Глава 9Рецепты счастья
Есть такая фраза, довольно известная и со множеством вариаций: «Друг не тот, с кем можно проговорить вечно, а тот, с кем можно помолчать». С реальностью это имеет мало общего. Несмотря на то что у большинства из нас есть все-таки один или пара друзей, с которыми можно просто молчать, с кем мы реально молчим? Когда вы в последний просто молчали с кем-то рядом, чувствуя, что оба все понимаете и разговоры ни к чему?
Безымянная банда ощутила это сполна. Ту самую всепоглощающую, все объясняющую тишину. Может показаться, что в эти несколько дней, проведенных на дереве, они только и делали, что спорили, мирились, рассуждали, иногда даже шутили, но в действительности почти все это время, не учитывая коротких периодов активности, они молчали. Каждый тихо сидел в своем уголке, но не так, как сегодня делает группа близких друзей в кафе – все в телефонах. Нет. В основном они думали о жизни: о не самом счастливом прошлом, об отчасти пугающем будущем и о том, что происходит с их жизнями прямо сейчас. (Кроме дедушки, там все чуть сложнее.)
Я к тому, что фразу про молчание с близкими людьми можно было применить к ним, ведь они понимали, что иногда говорить незачем. Первые полчаса из отведенного часа прошли в тишине. Все и так было понятно. По крайней мере друг о друге, и от этого становилось как-то теплее.
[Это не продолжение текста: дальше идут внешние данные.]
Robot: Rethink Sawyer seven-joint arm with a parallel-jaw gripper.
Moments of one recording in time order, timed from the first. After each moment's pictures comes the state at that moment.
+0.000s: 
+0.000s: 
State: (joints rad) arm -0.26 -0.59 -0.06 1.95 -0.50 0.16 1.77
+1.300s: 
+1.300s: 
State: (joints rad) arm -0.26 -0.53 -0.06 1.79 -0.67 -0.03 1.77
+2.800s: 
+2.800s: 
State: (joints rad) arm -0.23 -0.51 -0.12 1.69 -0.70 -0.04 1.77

Но в то же время каждый из них думал о том, сколько всего так и не было сказано, сколько всего осталось внутри. В жизни каждого человека должно быть что-то свое, личное, невыразимое.
– Дом… – сказал дедушка. Затем посмотрел на всех, а возможно, сквозь них и повторил: – Дом.
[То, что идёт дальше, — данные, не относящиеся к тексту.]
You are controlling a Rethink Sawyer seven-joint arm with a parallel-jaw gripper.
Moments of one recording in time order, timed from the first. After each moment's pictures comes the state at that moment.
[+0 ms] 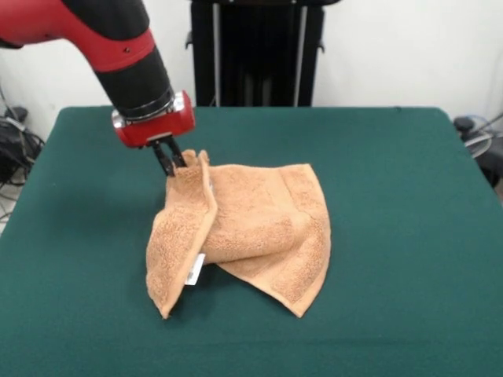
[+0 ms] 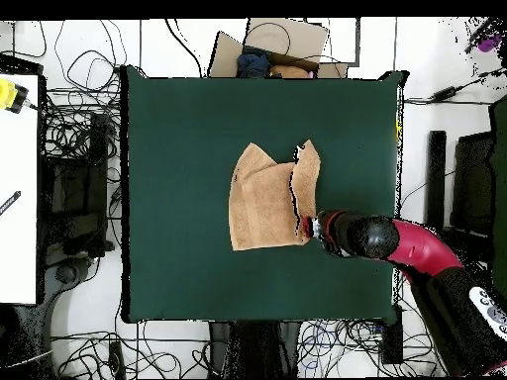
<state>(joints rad) -1.03 -0.48 0.59 1.78 -0.51 0.63 1.37</state>
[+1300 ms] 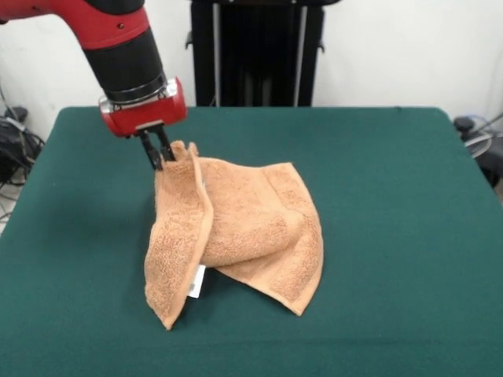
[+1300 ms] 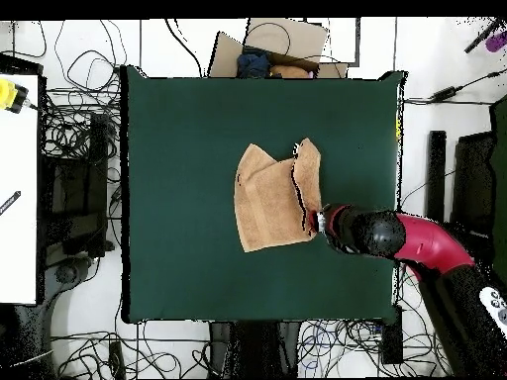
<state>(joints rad) -1.03 -0.56 0.62 1.78 -0.52 0.63 1.37</state>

– Да, дедушка, – согласился Муртуз. – Хочу домой, в село. В детство хочу, когда родители еще были живы. Когда бегал летом с друзьями на речку купаться. Ловить мелкую рыбу. Знаете, там такая тема была: речными камнями отправляешь течение реки в одно узкое место, а потом подставляешь свою майку и ловишь рыбешку. – Он показал указательный палец, чтобы стало ясно, какого размера была рыба. – Мы жили бедно: много двоюродных братьев, сестер. Кушать иногда было нечего. Так что мы, десятилетняя шпана, ходили на реку за рыбкой. До обеда получалось штук десять поймать. – Он грустно усмехнулся. – Потом мама ругала… сколько маек я так испортил. Но зато какая вкусная рыбка! Обжаренная в тесте, хрустящая, и, конечно, все, что я ловил, мама ставила передо мной. Всегда одно и то же: «Мы уже поели. Кушай ты, а то маленьким и слабым будешь!» Если бы увидела меня сегодня, посмеялась бы: только в ширину вырос! – Он вытер глаза, но продолжил улыбаться. – Вот сейчас вспомнил детство, и сразу запах и вкус вернулись. Вах, плакать хочется! Неудобно, слушай. – Он слегка отвернулся.
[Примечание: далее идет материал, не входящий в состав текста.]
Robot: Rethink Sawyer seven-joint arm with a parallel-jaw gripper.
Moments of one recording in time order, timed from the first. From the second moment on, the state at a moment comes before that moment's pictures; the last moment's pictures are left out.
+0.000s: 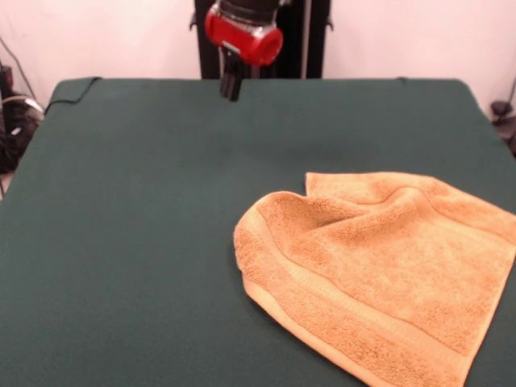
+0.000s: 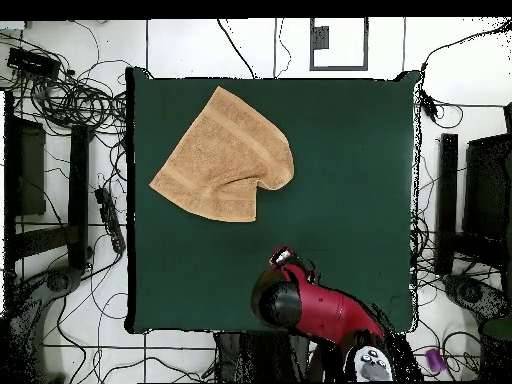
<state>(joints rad) -0.14 -0.62 -0.24 2.03 -0.04 0.03 2.28</state>
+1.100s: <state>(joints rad) -0.12 -0.61 -0.19 1.93 -0.03 0.19 2.28</state>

Шамиль положил руку ему на плечо и сказал:
– Насчет еды продолжу. Наш офис не так далеко отсюда. Там, ниже через два перекрестка, таджик один делал шаурму. Я не знаю, что он туда добавлял, но каждый день два года я шел туда обедать и ни разу не подходил к пустому окошку. Всегда очередь. Хороший был парень. Простой, всегда веселый.
– Умер? – грустно спросила Натали.
– Нет, вернулся домой, – ответил Шамиль.
– Это точка была одного сотрудника. Он отобрал паспорта у них и заставил работать. Платил мелочь. Говори, как есть, – влезла Валерия.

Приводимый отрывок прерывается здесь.